Begin at the line with "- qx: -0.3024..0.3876" and write out every line after it, exactly, through the last line below, adding nothing.

☆ ☆ ☆ ☆ ☆

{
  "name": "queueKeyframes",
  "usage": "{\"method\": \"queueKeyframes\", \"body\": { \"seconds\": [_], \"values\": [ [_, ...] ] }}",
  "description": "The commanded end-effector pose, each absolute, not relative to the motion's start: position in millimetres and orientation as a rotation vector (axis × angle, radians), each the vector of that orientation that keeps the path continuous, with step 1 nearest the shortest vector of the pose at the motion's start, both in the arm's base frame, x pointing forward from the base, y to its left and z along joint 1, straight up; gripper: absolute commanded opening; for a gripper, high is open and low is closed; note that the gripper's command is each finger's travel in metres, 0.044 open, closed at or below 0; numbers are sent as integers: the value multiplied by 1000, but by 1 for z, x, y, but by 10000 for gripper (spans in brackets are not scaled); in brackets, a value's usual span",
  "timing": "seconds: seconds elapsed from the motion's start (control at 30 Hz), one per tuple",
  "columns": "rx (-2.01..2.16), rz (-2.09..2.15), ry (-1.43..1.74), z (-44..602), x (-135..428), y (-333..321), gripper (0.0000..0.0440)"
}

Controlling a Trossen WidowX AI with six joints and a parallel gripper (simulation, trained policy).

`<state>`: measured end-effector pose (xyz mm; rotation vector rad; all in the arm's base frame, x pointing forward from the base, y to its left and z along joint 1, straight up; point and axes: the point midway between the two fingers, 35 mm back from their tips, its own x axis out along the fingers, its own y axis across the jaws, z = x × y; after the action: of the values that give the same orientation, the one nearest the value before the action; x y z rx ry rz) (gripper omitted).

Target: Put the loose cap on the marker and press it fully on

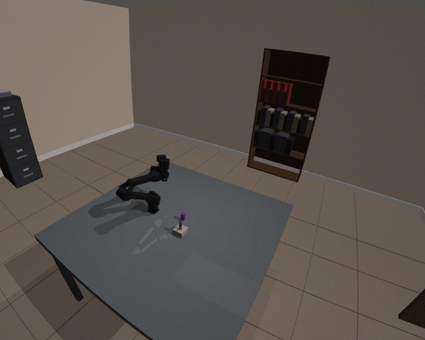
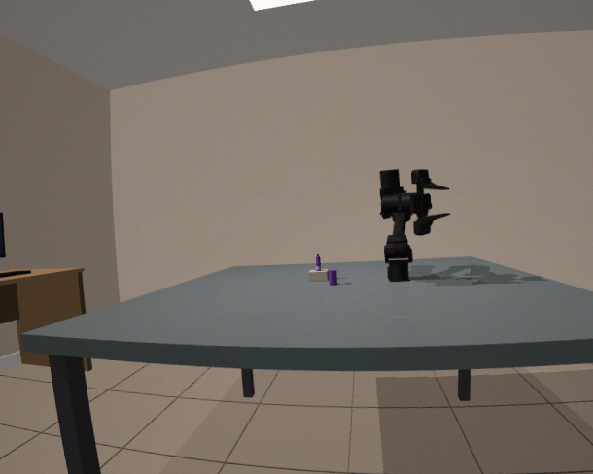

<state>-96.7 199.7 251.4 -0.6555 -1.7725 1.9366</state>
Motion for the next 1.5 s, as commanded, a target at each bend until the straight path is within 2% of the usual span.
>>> {"method": "queueKeyframes", "body": {
  "seconds": [0.0, 1.47],
  "values": [
    [-694, 1930, -1746, 252, -91, 203, 322],
    [-1110, 1981, -1224, 217, -23, 210, 322]
  ]
}}
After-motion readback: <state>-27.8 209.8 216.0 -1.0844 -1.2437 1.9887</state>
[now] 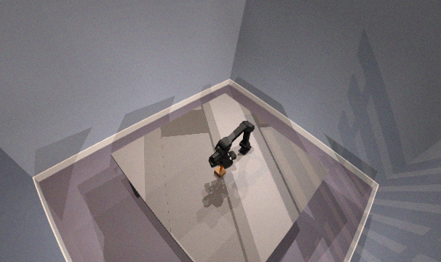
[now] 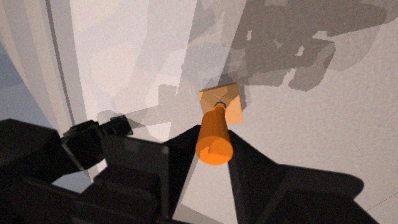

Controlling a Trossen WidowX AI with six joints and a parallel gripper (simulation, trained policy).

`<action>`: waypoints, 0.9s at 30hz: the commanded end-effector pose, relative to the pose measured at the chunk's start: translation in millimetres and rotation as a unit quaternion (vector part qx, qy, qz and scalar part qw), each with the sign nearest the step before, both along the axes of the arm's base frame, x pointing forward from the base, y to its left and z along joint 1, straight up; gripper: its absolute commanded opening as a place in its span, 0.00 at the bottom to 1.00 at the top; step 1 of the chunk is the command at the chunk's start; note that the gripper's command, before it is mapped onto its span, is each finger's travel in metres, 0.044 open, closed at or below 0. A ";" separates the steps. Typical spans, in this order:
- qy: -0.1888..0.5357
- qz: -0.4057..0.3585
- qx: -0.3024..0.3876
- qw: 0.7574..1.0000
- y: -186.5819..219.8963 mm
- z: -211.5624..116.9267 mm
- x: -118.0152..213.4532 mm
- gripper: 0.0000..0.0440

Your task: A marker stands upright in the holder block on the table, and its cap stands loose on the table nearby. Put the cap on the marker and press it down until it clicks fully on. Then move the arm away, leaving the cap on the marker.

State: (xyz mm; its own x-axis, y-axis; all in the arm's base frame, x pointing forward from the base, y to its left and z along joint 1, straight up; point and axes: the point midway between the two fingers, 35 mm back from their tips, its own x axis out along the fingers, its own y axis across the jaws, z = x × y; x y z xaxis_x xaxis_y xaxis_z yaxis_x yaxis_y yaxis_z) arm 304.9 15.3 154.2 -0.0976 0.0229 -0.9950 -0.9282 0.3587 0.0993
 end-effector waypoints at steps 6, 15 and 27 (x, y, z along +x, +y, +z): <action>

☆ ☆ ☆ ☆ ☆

[Solution for this exercise]
- qx: -0.3024..0.3876
- qw: 0.7574..1.0000
- y: -186.5819..219.8963 mm
- z: -211.5624..116.9267 mm
- x: -118.0152..213.4532 mm
- gripper: 0.0000..0.0440

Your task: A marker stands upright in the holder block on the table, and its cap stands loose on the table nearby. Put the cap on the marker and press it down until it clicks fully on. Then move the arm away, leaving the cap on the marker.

State: (xyz mm; its own x-axis, y-axis; all in the arm's base frame, x pointing forward from the base, y to its left and z along joint 1, straight up; point and axes: the point midway between the two fingers, 35 mm back from their tips, its own x axis out along the fingers, its own y axis across the jaws, z = x × y; x y z xaxis_x xaxis_y xaxis_z yaxis_x yaxis_y yaxis_z) arm 304.9 15.3 154.2 -0.0976 0.0229 -0.9950 -0.9282 0.3587 0.0993
 end-effector waypoints at steps 6, 15 and 27 (x, y, z along +x, +y, +z): <action>

Whatever the exercise asked has now been answered.